Hat man sich mittlerweile auch daran gewöhnt, daß im Reisejournalismus geschnorrt wird wie nirgendwo sonst, so treibt es bei GLOBO ganz außergewöhnliche Blüten. Kaum eine Reise, wo GLOBO nicht von Fluggesellschaft, Reiseveranstalter, Fremdenverkehrsverein oder Autoverleiher ausgehalten wird. Derart engagiert nehmen sich die Freier schon mal Freiheiten heraus: Als ein Kollege bei einem Job in Asien Frauen bei der Straßenarbeit fotografieren wollte, fiel ihm der Begleiter des Fremdenverkehrsamtes in den Kameraarm und bedeutete ihm unmißverständlich, daß man derartige Bilder nicht wünsche. Ein anderes Mal mußte ein Kollege eine ganze Reportage mit der Leihkamera eines bestimmten Herstellers fotografieren, weil der die Reise mitfinanzierte und dafür in die Reisereportage eingebaut werden wollte.

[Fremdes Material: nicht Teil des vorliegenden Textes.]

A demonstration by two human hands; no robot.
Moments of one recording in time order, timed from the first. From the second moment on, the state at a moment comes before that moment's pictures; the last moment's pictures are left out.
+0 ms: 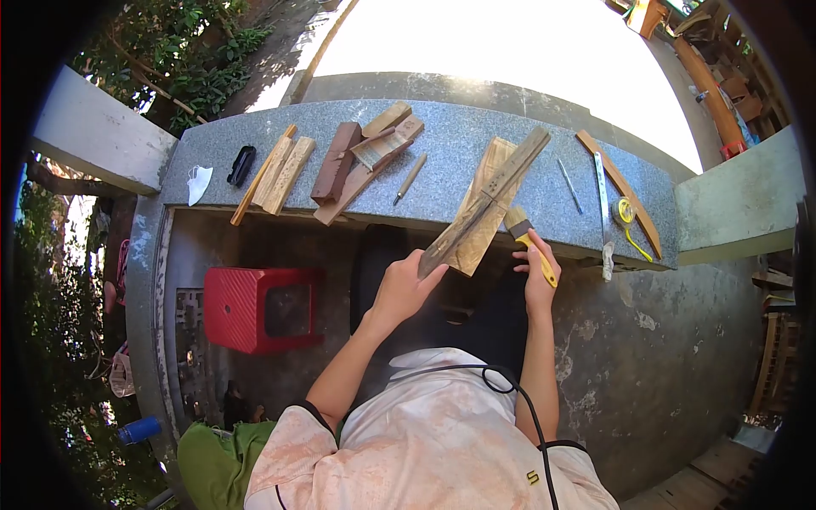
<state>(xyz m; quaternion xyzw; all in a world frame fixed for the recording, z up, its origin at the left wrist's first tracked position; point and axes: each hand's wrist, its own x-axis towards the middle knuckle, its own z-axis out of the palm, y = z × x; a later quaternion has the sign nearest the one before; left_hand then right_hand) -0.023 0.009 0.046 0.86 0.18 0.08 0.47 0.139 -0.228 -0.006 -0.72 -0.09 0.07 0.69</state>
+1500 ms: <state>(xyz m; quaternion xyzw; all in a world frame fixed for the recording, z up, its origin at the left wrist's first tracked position) -0.057 0.014 0.006 0.50 0.29 0.00 0.82 0.142 -0.153 0.132 -0.85 -0.48 0.09 0.20</state>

Solche Knickerigkeit scheint GLOBO indes wenig zu nutzen. Seit Monaten sucht der Ringier-Verlag einen Käufer für das Reisemagazin. Vielleicht ist das Heft zum Zeitpunkt des Erscheinens vom FreeLens Magazin 2 schon »abgewickelt«. Für uns Fotografen, die wir leider längst daran gewöhnt sind, zu unfairen Konditionen zu arbeiten, wäre dies trotz allem ein herber Verlust. Bei Schließung des Magazins würden viele Kollegen einen wichtigen Kunden verlieren, der immerhin jährlich um die 100 Reisereportagen in Auftrag gab. Aber vielleicht lernen verantwortliche Redakteure, die über Honorareinsparungen ihre Blätter gewinnträchtiger machen wollen, endlich etwas dabei: Auch das Einsparen von ein paar Tausendern pro Reportage macht ein Blatt nicht profitabler. Da sind wohl eher konzeptionelle Lösungen gefragt.